# [TASK PROMPT]
Return, word for word, the lines of the listing below from the one with "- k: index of" through the one with "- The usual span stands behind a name", and no other lines.

# [DATA FOR PROCESSING]

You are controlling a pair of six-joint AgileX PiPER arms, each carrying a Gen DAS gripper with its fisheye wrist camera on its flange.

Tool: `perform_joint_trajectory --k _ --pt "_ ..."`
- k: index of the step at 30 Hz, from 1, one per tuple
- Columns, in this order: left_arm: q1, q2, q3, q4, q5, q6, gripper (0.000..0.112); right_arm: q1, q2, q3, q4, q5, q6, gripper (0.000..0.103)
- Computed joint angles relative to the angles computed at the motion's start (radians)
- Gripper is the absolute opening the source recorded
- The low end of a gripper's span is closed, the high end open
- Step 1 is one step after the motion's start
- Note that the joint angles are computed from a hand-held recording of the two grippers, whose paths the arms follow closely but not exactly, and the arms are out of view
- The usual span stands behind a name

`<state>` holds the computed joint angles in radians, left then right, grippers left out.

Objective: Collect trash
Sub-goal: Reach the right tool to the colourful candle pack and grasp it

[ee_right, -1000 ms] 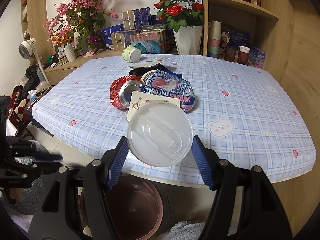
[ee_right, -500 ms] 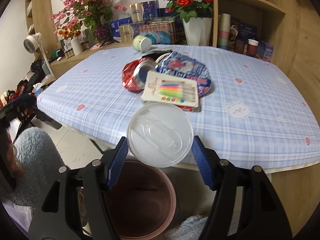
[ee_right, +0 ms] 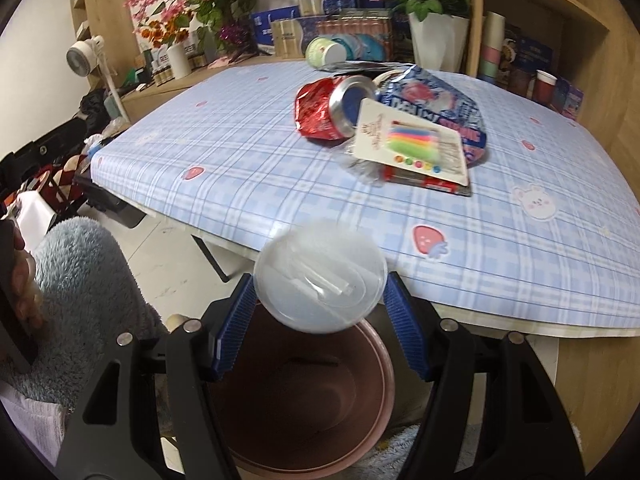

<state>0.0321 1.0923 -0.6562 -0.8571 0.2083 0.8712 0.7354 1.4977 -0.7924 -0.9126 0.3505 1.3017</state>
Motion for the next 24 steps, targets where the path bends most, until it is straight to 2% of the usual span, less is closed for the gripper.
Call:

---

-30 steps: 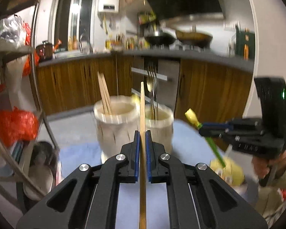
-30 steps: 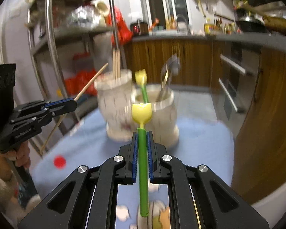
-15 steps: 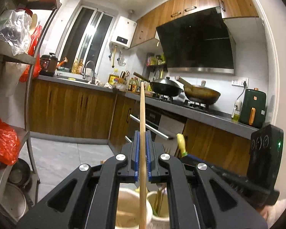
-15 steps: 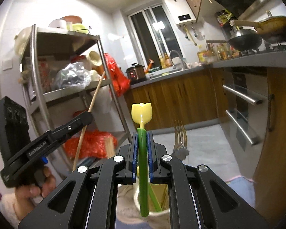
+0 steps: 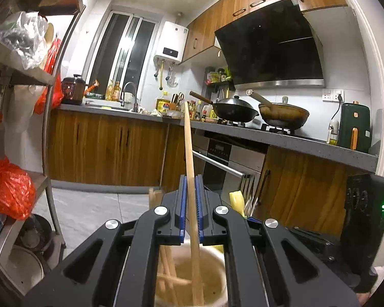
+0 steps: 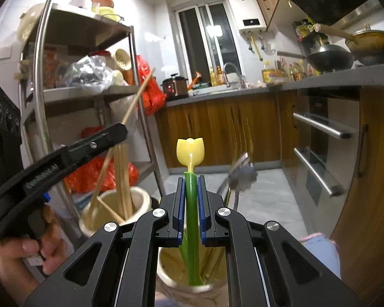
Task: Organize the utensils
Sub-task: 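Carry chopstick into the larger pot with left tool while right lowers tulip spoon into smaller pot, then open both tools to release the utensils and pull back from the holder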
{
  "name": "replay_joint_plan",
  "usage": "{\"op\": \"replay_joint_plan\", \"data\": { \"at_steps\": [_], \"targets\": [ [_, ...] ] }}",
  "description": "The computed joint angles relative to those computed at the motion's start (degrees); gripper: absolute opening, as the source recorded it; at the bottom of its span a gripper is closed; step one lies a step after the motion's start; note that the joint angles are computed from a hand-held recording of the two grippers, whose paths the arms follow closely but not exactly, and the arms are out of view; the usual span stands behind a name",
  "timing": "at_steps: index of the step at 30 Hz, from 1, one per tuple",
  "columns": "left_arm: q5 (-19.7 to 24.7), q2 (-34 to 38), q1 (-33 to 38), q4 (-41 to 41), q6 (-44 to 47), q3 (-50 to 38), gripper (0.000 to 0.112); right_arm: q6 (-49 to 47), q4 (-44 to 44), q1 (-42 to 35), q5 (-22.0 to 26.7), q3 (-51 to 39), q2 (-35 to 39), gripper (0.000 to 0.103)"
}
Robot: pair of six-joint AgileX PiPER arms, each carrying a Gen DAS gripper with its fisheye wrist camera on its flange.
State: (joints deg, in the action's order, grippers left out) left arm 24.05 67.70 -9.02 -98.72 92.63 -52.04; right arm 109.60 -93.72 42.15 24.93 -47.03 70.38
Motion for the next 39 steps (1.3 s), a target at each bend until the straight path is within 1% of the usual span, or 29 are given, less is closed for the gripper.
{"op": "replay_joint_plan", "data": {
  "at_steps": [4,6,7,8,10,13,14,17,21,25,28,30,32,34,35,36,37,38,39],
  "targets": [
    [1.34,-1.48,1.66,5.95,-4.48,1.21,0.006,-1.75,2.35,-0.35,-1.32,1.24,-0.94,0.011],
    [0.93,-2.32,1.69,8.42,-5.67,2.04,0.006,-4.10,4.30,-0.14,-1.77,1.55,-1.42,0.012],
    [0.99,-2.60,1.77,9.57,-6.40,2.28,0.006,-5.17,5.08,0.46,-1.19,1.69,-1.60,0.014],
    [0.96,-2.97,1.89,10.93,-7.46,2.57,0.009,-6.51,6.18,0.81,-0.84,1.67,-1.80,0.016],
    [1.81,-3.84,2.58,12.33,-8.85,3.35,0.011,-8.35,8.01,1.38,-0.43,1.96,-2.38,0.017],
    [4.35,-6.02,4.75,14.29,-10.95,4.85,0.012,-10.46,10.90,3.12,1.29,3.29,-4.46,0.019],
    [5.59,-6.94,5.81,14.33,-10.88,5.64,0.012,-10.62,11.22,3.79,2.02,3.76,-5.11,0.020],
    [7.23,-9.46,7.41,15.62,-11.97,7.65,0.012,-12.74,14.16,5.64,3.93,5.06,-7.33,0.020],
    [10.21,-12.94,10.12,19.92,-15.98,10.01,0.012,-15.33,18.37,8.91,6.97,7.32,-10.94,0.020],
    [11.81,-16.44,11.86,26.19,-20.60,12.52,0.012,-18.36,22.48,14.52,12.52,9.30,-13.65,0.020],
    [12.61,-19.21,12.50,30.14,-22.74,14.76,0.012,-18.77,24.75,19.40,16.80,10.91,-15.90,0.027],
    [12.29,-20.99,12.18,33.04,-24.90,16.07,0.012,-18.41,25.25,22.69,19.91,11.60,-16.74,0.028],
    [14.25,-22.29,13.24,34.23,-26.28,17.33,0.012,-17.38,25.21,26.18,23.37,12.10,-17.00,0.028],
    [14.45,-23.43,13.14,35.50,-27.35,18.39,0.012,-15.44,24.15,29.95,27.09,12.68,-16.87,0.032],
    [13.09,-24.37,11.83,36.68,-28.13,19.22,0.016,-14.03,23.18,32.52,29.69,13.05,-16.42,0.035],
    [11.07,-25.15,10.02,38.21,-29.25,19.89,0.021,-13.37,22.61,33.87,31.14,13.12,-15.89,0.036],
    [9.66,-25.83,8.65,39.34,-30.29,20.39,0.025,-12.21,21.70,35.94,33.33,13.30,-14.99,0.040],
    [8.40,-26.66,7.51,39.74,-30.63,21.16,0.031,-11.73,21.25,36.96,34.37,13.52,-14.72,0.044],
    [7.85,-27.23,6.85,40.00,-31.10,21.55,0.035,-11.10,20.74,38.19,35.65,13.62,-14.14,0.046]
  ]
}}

# [TASK SOLUTION]
- k: index of the step at 30 Hz, from 1, one per tuple
- Columns, in this order: left_arm: q1, q2, q3, q4, q5, q6, gripper (0.000..0.112); right_arm: q1, q2, q3, q4, q5, q6, gripper (0.000..0.103)
- Computed joint angles relative to the angles computed at the motion's start (radians)
- Gripper is the absolute opening the source recorded
- The low end of a gripper's span is closed, the high end open
- Step 1 is one step after the motion's start
- Note that the joint angles are computed from a hand-held recording of the two grippers, whose paths the arms follow closely but not exactly, and the arms are out of view
- The usual span stands behind a name

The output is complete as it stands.